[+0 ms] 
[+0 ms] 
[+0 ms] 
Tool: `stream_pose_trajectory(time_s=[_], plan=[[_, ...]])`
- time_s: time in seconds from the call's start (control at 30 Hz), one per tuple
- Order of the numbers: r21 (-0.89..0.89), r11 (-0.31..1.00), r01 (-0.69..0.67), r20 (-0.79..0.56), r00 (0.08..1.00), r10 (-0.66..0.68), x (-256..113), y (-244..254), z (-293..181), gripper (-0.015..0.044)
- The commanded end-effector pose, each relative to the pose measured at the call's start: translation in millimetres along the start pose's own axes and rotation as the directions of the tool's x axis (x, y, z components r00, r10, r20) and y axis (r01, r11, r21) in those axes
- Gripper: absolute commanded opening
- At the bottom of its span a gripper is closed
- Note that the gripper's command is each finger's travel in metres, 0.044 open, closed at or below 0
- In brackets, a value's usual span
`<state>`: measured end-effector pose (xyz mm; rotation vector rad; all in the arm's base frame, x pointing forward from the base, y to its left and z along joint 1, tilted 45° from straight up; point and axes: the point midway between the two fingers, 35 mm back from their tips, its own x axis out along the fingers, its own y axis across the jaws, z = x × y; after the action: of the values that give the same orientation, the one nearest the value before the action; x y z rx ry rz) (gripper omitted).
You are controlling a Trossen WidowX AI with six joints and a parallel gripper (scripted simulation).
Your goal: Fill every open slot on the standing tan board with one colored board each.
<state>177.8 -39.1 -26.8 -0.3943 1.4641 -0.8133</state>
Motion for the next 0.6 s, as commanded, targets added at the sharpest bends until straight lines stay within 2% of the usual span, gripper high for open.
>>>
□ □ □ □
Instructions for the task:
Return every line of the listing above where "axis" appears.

Expected answer:
- The commanded end-effector pose, each relative to the pose measured at the call's start: translation in millimetres along the start pose's own axes and rotation as the directions of the tool's x axis (x, y, z components r00, r10, r20) and y axis (r01, r11, r21) in those axes
`<state>`: measured end-effector pose (xyz mm; rotation vector rad; all in the arm's base frame, x pointing forward from the base, y to its left and z along joint 1, tilted 45° from straight up; point and axes: the point midway between the two fingers, 35 mm back from their tips, its own x axis out along the fingers, its own y axis across the jaws, z = x × y; after the action: of the values that give the same orientation, the one nearest the value before the action; x y z rx ry rz) (gripper omitted).

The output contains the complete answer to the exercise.